I have been scratching my head over this problem for the past few hours rearranging and creating new variables to achieve this, but unfortunately, I had no success.

Is this even possible with plain MySQL? Is it is possible, could you please point me in the right direction, because I am unfortunately stuck.

I am using MySQL v5.7.

Thank you very much


Solution

  • The data model makes things more difficult than they should.
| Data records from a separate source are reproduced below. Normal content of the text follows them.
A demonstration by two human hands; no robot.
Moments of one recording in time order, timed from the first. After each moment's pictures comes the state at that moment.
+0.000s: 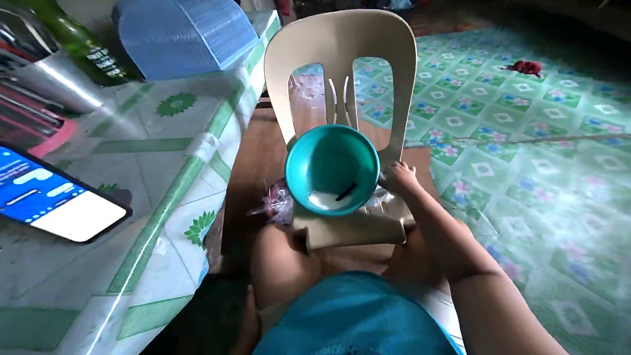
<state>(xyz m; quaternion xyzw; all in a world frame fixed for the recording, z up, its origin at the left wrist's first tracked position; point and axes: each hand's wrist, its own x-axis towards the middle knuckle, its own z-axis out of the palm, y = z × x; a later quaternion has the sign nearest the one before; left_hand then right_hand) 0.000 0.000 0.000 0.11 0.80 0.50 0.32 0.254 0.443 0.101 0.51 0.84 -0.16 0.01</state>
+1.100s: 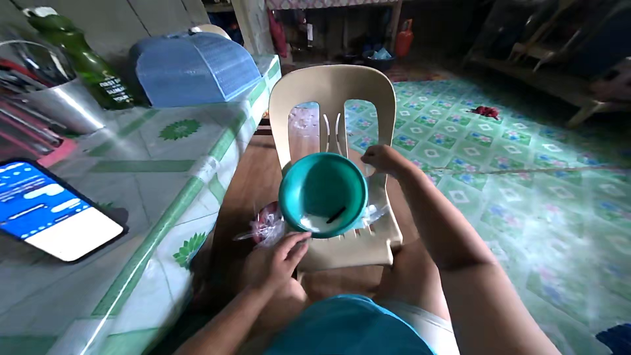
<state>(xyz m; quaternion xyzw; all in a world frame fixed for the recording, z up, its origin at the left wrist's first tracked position) 0.012 0.159 0.115 0.65 0.58 0.46 0.17 0.238 0.463 0.248 0.42 0.85 -0.30 -0.14</state>
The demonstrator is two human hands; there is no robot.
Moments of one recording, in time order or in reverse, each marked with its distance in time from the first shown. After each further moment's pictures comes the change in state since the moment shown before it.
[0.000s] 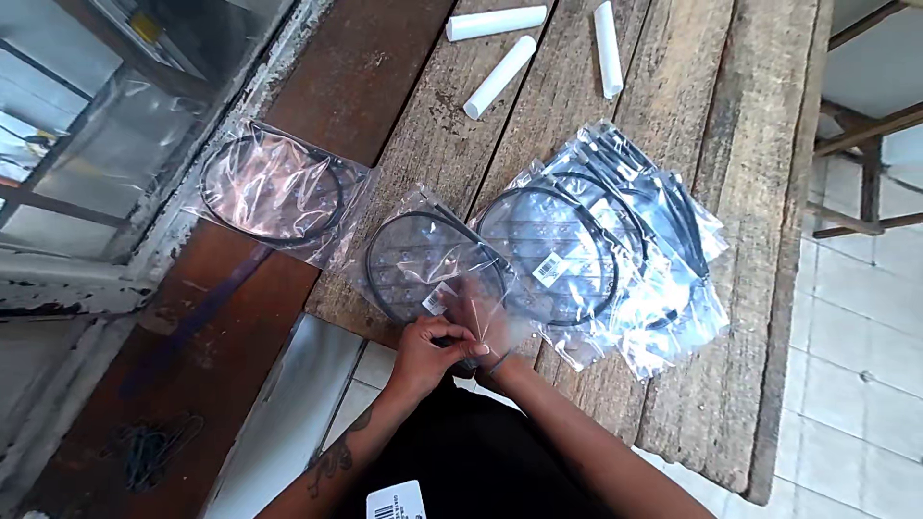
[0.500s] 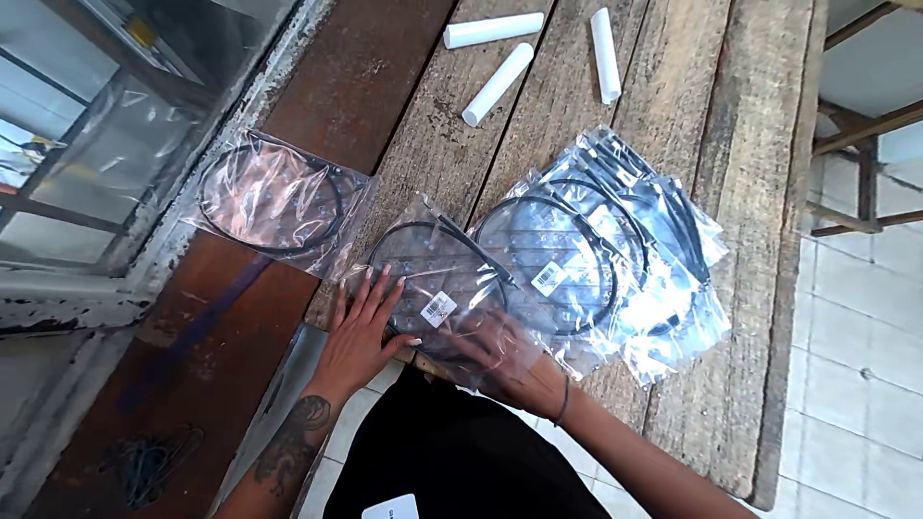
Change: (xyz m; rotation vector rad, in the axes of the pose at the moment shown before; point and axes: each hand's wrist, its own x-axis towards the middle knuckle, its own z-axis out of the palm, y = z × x) left_hand 0.024 -0.036 -0.095 1.224 0.061 0.416; right_hand -0.023 0.074 -0.011 -0.293 0.139 -0.943
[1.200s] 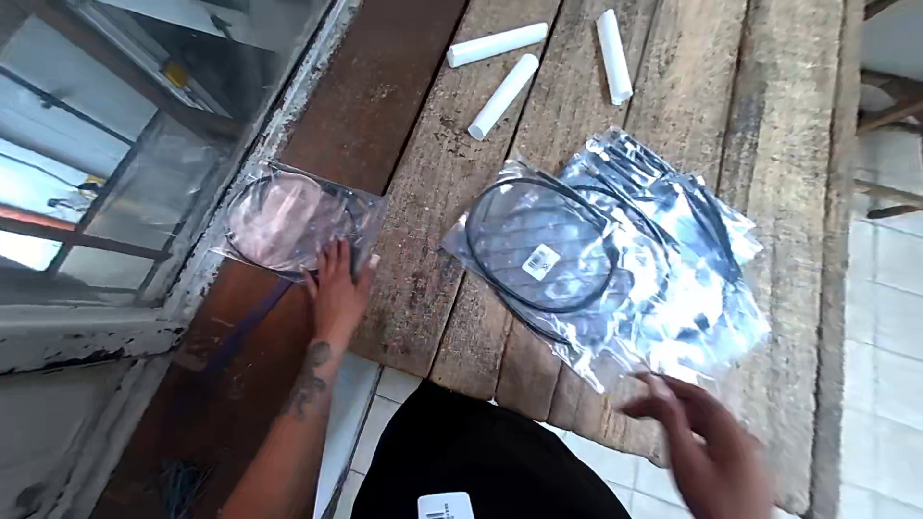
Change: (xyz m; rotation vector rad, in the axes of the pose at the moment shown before) left_hand 0.079 -0.052 -0.029 -0.137 0.142 -0.439; right_hand -0.090 -0.046 -0.099 0.385 0.491 0.936
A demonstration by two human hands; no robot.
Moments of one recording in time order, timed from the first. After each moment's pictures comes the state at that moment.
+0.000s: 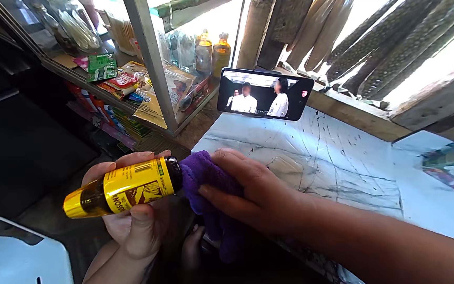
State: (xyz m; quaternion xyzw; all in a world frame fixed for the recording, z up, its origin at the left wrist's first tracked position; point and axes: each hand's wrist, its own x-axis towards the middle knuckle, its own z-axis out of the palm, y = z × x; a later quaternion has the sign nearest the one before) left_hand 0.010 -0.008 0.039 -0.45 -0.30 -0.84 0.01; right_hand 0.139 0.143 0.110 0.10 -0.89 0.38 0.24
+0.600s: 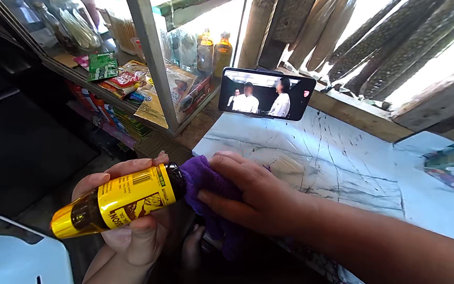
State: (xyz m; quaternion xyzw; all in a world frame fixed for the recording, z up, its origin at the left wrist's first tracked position) left_hand 0.012 -0.014 0.036 -0.45 -0.31 -0.83 0.04; right_hand 0.139 0.142 0.110 0.10 -0.90 0.37 0.22
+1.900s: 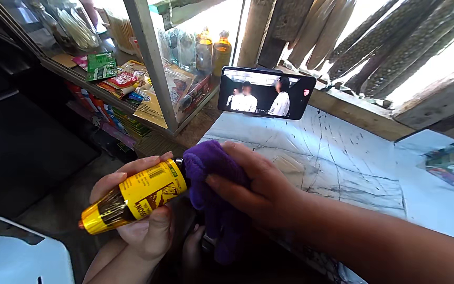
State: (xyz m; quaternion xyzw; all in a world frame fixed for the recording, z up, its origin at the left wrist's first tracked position) left_hand 0.013 -0.002 0.030 -0.47 -0.33 -0.82 0.08; right_hand 0.139 0.145 0.109 0.08 -0.87 0.40 0.28
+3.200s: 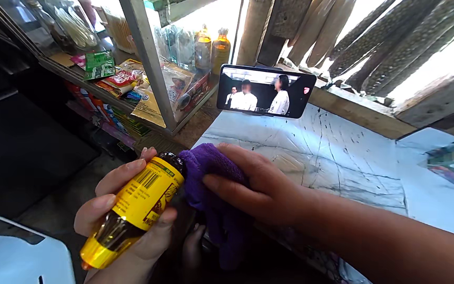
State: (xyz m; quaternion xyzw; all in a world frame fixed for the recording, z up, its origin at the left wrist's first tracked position) left_hand -0.001 -0.009 0.025 -0.50 -0.37 -0.75 0.21; right_hand 0.136 0.150 0.114 0.11 -0.86 0.44 0.23
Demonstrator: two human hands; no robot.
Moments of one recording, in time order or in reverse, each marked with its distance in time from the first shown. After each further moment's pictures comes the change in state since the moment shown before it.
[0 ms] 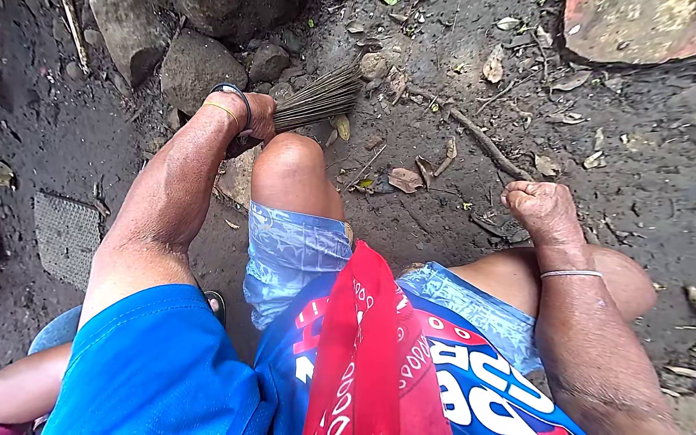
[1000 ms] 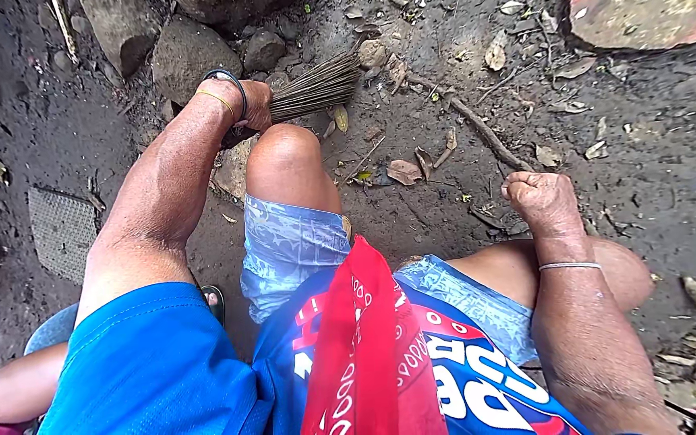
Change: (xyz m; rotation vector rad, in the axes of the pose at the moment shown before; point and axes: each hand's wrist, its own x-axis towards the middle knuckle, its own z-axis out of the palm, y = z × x) left_hand -0.004 0.006 -0.002 0.038 0.012 -0.027; right_hand -0.003 0.001 0.001 -0.012 0.022 -0.036
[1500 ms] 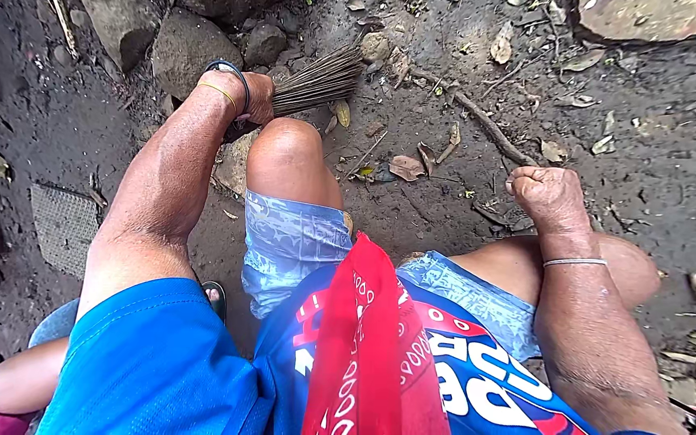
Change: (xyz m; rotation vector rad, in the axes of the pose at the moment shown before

Although this might possible with unpivot/pivot and window functions, I find that the logic is simpler to express with a recursive query:

    with  recursive
        data as (select t.*, row_number() over(order by created_at) rn from mytable t),
        cte as (
            select rn, created_at, current_value, m1, m2, m3, m4 from data where rn = 1
            union all
            select d.rn, d.created_at,
                d.current_value + c.m1, d.m1 + c.m2, d.m2 + c.m3, d.m3 + c.m4, d.m4
            from cte c
            inner join data d on d.rn = c.rn + 1
        )
    select * from cte
    

    This basically traverses the dataset from the earliest date to the latest, while performing the computation across rows as needed.

    Demo on DB Fiddle:

    rn | created_at | current_value |   m1 |  m2 |  m3 |  m4
    -: | :--------- | ------------: | ---: | --: | --: | --:
     1 | 2020-08-01 |           840 |  840 | 838 | 838 | 838
     2 | 2020-09-01 |           905 |  901 | 899 | 897 |   0
     3 | 2020-10-01 |          1010 | 1003 | 996 |   0 |   0
     4 | 2020-11-01 |          1108 | 1096 |   0 |   0 |   0
     5 | 2020-12-01 |          1157 |    0 |   0 |   0 |   0
    

    Note that window functions are available in MySQL 8.0 only.